DATA FOR THIS TASK START
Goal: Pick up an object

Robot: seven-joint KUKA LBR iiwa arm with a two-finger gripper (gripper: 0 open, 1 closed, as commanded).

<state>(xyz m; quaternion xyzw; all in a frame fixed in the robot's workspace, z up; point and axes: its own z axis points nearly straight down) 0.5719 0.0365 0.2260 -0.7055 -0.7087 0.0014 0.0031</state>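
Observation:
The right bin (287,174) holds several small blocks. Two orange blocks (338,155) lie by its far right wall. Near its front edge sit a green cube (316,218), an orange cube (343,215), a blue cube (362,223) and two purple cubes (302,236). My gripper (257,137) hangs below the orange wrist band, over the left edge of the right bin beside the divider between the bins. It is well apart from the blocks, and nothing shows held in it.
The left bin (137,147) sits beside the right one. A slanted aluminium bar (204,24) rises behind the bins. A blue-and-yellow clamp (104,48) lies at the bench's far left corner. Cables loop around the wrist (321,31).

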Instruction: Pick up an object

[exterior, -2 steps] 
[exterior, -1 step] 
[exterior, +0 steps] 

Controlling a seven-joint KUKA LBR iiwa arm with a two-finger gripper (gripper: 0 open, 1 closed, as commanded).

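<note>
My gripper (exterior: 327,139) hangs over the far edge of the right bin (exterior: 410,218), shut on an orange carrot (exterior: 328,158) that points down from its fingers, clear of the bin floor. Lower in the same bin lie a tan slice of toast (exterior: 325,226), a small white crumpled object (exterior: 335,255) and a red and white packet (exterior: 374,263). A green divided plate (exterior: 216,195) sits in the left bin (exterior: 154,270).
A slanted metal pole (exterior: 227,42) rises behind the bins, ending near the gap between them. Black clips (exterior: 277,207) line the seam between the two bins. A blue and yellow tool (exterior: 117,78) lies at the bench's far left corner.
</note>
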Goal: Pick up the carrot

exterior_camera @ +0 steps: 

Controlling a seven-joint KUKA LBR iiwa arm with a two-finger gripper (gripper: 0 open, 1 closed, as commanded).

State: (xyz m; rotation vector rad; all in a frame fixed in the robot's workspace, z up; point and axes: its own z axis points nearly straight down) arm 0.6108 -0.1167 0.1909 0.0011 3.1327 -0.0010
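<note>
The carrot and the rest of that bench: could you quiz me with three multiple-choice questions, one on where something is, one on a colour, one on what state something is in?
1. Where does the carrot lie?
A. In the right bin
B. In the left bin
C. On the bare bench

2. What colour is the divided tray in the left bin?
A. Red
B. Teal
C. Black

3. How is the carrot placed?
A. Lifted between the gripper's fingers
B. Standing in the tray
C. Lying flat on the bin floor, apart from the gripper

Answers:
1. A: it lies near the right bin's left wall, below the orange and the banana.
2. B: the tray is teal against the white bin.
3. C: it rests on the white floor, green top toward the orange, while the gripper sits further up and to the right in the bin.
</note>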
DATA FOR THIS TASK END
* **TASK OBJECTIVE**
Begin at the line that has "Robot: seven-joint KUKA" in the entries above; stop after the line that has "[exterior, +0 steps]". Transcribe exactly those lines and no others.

* **SOLUTION TO THE EXERCISE**
Robot: seven-joint KUKA LBR iiwa arm with a two-finger gripper (gripper: 0 open, 1 closed, as commanded).

<state>(xyz m; quaternion xyzw; all in a frame fixed in the robot's workspace, z up; point and axes: its own z axis points nearly straight down) 0.5719 0.0365 0.2260 -0.7055 -0.7087 0.0014 0.0031</state>
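Observation:
The right bin (287,174) holds several small blocks. Two orange blocks (338,155) lie by its far right wall. Near its front edge sit a green cube (316,218), an orange cube (343,215), a blue cube (362,223) and two purple cubes (302,236). My gripper (257,137) hangs below the orange wrist band, over the left edge of the right bin beside the divider between the bins. It is well apart from the blocks, and nothing shows held in it.
The left bin (137,147) sits beside the right one. A slanted aluminium bar (204,24) rises behind the bins. A blue-and-yellow clamp (104,48) lies at the bench's far left corner. Cables loop around the wrist (321,31).
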
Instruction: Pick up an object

[exterior, -2 steps] 
[exterior, -1 step] 
[exterior, +0 steps] 

Work on the answer has been completed.